Quanto all’ampliamento dell’autonomia del testatore dal punto di vista quantitativo, non vi
sono dubbi sull’opportunità di ridurre l’entità delle quote riservate: ciò permetterebbe al
testatore non soltanto di destinare parte del patrimonio a persone o enti estranei alla famiglia,
per realizzare scopi ulteriori rispetto a quelli della pura solidarietà familiare, ma gli darebbe la
possibilità di “premiare” quei familiari, eventualmente anche legittimari, con i quali si era
instaurato un concreto rapporto affettivo e/o assistenziale, oppure di provvedere ai bisogni dei
familiari più deboli. Per attuare, invece, una maggiore libertà testamentaria dal punto di vista
qualitativo, si propone di introdurre e disciplinare la facoltà di diseredazione, nei riguardi dei
legittimari che abbiano tenuto comportamenti riprovevoli nei confronti del de cuius, novità
alla quale andrebbe comunque affiancata una riforma dell’istituto dell’indegnità a succedere,
attualmente circoscritto a casi gravissimi.
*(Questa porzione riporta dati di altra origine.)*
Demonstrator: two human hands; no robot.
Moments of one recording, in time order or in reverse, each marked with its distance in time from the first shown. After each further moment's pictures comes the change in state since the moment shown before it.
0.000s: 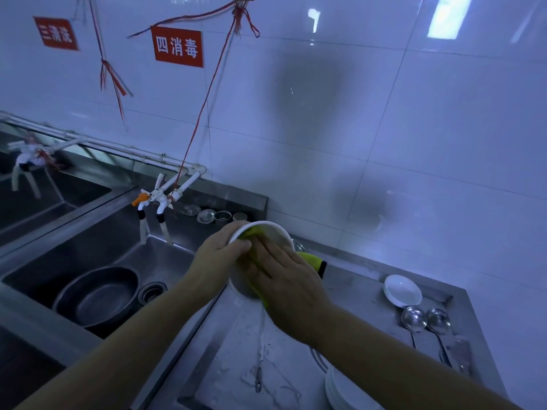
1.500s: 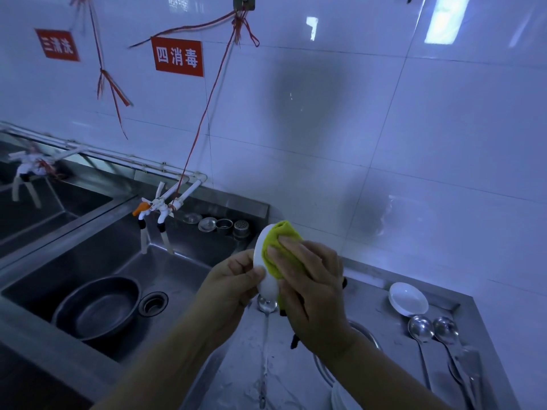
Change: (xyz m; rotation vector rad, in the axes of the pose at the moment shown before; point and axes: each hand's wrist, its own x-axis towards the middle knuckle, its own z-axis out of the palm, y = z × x) left_hand -0.013 -0.007 0.018 -0.624 -0.108 -0.136; right_hand 0.002 0.004 -0.016 0.362 0.520 0.279
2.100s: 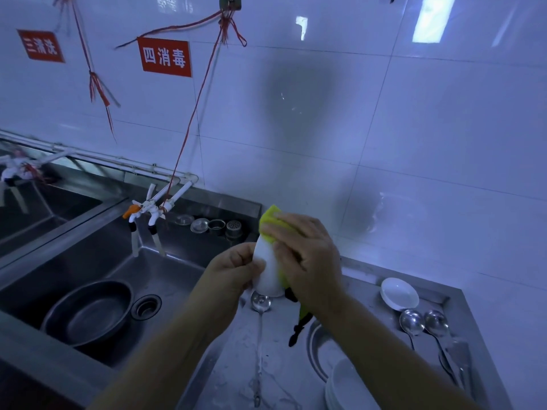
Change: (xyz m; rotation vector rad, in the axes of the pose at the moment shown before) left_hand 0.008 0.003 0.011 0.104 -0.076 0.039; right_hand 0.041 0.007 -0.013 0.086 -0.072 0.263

Secondo l’altra direttrice proposta, si dovrebbero ampliare le ipotesi delle cosiddette
“successioni anomale”, in cui al familiare è riconosciuto il diritto ad una assegno a carico
dell’eredità, quando risulti il suo stato di bisogno: in questo senso, potrebbe essere modificato,
ad esempio, il diritto successorio degli ascendenti.